### PROBLEM DESCRIPTION
Every record below must be returned word for word, with the pictures left out.

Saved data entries
——

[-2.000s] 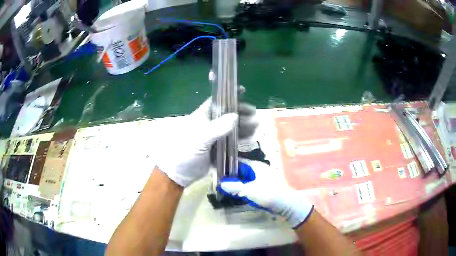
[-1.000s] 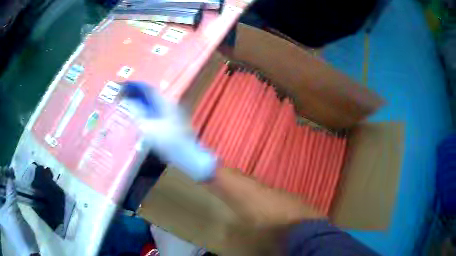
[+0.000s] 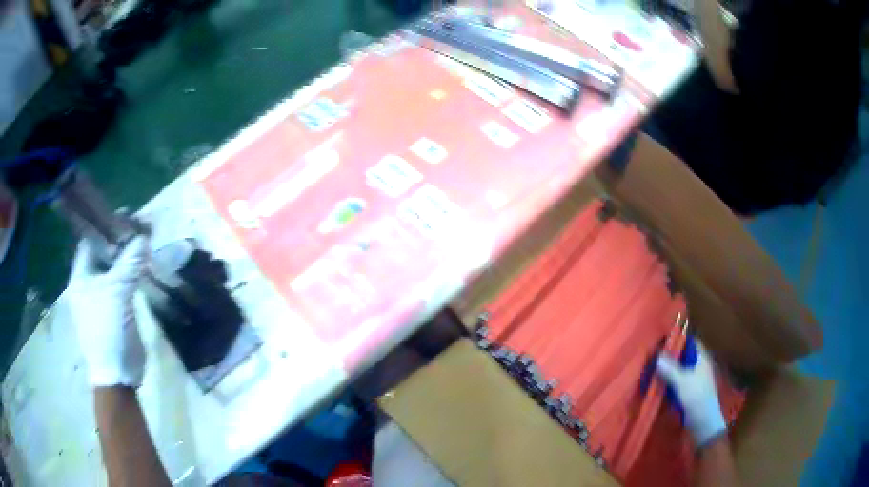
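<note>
My left hand point(image 3: 110, 309), in a white glove, holds the bundled silver tubes point(image 3: 88, 204) at the left. The tubes tilt, and their lower end is blurred near the black pad point(image 3: 198, 314). My right hand point(image 3: 694, 385), in a white and blue glove, is inside the open carton point(image 3: 462, 418) at the lower right. Its fingers are closed around a few red rods point(image 3: 677, 333) above the packed rows of red rods point(image 3: 572, 314) with dark tips. How many it holds is not clear.
The pink sheet point(image 3: 381, 190) with white labels covers the bench between my hands. More silver profiles point(image 3: 515, 67) lie at its far end. The green table point(image 3: 248, 76) is behind. A person in dark clothing point(image 3: 762, 114) is at the upper right, beside blue floor.
The view has swung right to the carton and then partly back. My right hand has left the tubes, passed over the pink sheet and taken hold of red rods. My left hand still holds the tubes.
</note>
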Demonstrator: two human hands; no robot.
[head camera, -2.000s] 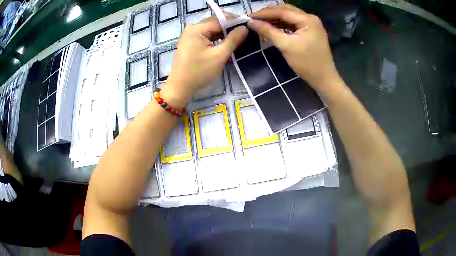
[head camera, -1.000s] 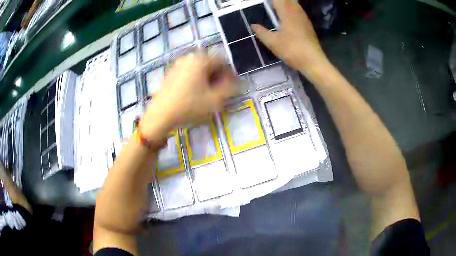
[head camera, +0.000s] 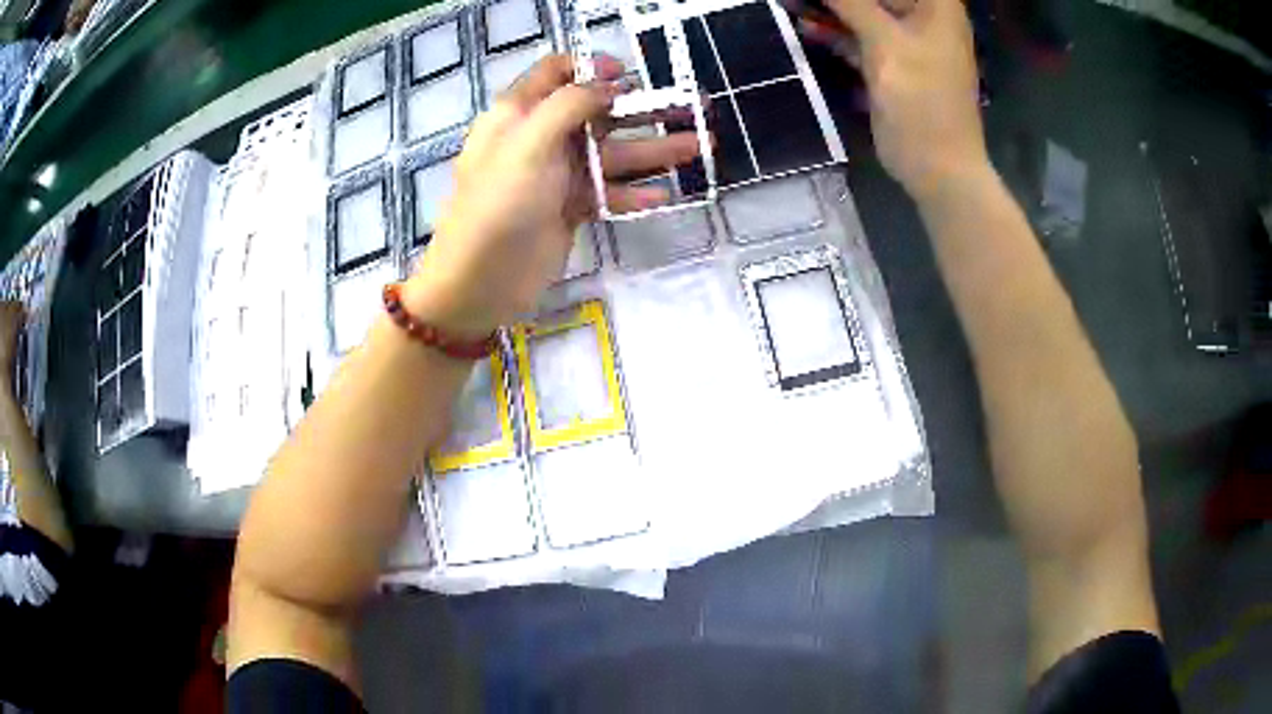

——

### ANSWER SECTION
[-2.000s] 
[-1.000s] 
[+0.000s] 
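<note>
My left hand point(image 3: 110, 309), in a white glove, holds the bundled silver tubes point(image 3: 88, 204) at the left. The tubes tilt, and their lower end is blurred near the black pad point(image 3: 198, 314). My right hand point(image 3: 694, 385), in a white and blue glove, is inside the open carton point(image 3: 462, 418) at the lower right. Its fingers are closed around a few red rods point(image 3: 677, 333) above the packed rows of red rods point(image 3: 572, 314) with dark tips. How many it holds is not clear.
The pink sheet point(image 3: 381, 190) with white labels covers the bench between my hands. More silver profiles point(image 3: 515, 67) lie at its far end. The green table point(image 3: 248, 76) is behind. A person in dark clothing point(image 3: 762, 114) is at the upper right, beside blue floor.
The view has swung right to the carton and then partly back. My right hand has left the tubes, passed over the pink sheet and taken hold of red rods. My left hand still holds the tubes.
</note>
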Demonstrator: two human hands; no robot.
[head camera, -2.000s] 
[head camera, -1.000s] 
[head camera, +0.000s] 

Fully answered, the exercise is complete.